● **EXERCISE DESCRIPTION**
What is needed is an exact copy of the lines in the listing below, from the one with "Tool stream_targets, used" up to and including the one with "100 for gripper", with no other lines.

THE DATA Block Start

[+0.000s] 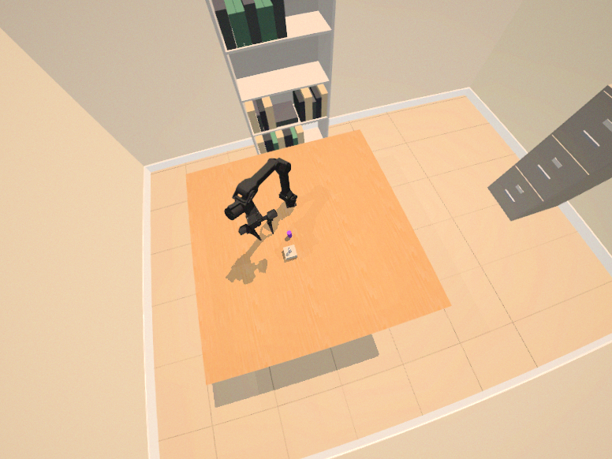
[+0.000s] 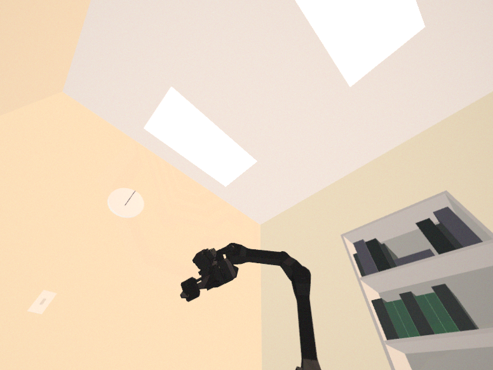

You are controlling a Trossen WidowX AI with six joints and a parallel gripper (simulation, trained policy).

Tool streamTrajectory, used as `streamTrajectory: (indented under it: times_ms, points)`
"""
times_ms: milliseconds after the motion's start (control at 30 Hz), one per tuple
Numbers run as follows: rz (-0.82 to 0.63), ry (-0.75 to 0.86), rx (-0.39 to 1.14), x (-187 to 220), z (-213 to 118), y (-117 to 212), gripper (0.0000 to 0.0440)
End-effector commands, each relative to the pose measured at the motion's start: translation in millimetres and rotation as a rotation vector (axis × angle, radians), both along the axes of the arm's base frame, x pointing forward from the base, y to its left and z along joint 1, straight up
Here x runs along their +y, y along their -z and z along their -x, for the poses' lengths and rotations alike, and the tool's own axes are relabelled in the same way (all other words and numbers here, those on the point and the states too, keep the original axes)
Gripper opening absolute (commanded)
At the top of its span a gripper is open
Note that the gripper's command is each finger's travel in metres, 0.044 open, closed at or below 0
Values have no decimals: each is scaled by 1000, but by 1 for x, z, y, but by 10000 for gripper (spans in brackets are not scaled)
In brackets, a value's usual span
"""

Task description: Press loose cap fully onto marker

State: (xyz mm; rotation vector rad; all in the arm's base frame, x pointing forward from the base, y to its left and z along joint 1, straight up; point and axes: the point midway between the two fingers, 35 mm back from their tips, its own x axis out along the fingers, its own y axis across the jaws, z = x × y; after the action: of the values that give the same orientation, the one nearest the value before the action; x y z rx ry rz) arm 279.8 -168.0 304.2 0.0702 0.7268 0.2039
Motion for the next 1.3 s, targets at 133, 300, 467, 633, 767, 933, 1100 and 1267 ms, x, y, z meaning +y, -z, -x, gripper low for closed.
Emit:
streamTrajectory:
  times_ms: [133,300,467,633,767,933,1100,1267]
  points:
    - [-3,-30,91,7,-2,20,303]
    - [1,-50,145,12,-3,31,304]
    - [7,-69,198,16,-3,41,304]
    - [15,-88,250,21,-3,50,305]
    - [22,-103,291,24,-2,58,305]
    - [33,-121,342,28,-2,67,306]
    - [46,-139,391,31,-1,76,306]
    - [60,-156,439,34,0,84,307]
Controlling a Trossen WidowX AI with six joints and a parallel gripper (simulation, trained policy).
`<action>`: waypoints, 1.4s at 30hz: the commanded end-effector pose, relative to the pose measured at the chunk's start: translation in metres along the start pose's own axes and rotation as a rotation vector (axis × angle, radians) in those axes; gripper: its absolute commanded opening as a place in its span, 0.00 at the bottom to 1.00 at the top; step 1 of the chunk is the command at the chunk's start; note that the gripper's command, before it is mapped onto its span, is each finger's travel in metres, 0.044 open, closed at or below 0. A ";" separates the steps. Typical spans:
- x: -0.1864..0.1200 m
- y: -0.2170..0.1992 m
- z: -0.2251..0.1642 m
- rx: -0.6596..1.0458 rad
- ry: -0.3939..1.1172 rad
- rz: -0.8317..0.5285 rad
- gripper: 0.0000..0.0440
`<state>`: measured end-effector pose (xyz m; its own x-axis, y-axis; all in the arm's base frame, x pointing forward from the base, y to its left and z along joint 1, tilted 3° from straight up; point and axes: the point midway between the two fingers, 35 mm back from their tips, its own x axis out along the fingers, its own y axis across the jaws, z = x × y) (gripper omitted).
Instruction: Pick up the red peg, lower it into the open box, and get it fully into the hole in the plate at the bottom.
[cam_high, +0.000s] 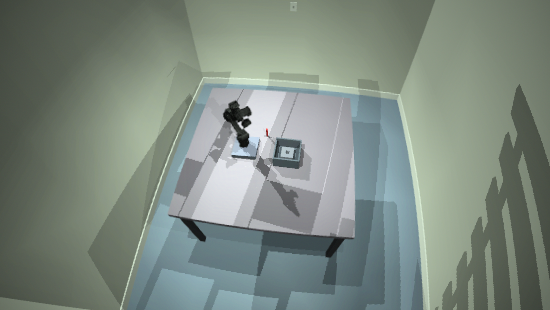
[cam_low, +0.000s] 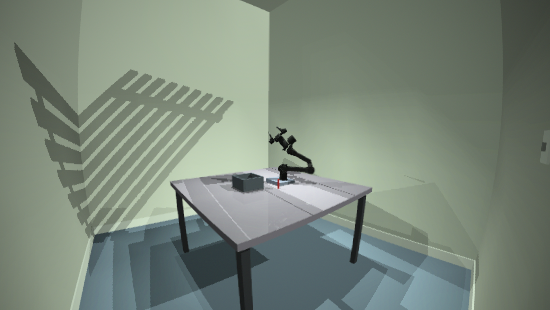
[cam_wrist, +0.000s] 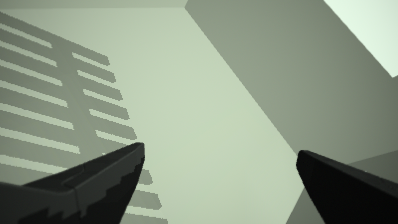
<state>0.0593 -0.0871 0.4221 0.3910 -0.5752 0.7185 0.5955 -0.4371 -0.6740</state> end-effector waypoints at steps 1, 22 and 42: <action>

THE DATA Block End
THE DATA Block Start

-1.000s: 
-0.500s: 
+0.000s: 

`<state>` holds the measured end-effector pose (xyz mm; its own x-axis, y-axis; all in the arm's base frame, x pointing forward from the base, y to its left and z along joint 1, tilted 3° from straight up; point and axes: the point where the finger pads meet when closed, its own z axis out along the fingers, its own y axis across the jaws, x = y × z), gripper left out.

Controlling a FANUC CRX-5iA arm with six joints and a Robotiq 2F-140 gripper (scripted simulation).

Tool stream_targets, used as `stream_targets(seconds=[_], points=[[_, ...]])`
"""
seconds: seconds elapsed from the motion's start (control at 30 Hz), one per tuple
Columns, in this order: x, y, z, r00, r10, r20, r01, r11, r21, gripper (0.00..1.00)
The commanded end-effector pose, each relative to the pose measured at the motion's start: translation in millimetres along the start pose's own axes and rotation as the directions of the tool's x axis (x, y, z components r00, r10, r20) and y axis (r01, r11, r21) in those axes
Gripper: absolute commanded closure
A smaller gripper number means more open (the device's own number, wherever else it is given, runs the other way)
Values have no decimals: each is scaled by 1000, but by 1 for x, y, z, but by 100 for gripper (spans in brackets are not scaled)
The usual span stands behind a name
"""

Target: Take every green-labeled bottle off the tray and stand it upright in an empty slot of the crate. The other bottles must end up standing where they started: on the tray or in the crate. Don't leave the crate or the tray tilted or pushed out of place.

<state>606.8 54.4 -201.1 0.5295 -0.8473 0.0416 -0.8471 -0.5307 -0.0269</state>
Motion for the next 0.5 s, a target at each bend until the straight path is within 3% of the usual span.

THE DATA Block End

● **PROBLEM SOLUTION**
Tool stream_targets, used as `stream_targets(seconds=[_], points=[[_, ...]])`
"""
seconds: seconds elapsed from the motion's start (control at 30 Hz), one per tuple
Columns, in this order: x, y, z, r00, r10, r20, r01, r11, r21, gripper (0.00..1.00)
The commanded end-effector pose, each relative to the pose measured at the motion's start: translation in millimetres along the start pose's own axes and rotation as the directions of the tool's x axis (x, y, z components r00, r10, r20) and y axis (r01, r11, r21) in those axes
Gripper: absolute commanded closure
A smaller gripper number means more open (the device's own number, wherever else it is given, runs the other way)
Values have no decimals: each is scaled by 1000, but by 1 for x, y, z, but by 100 for gripper (spans in brackets are not scaled)

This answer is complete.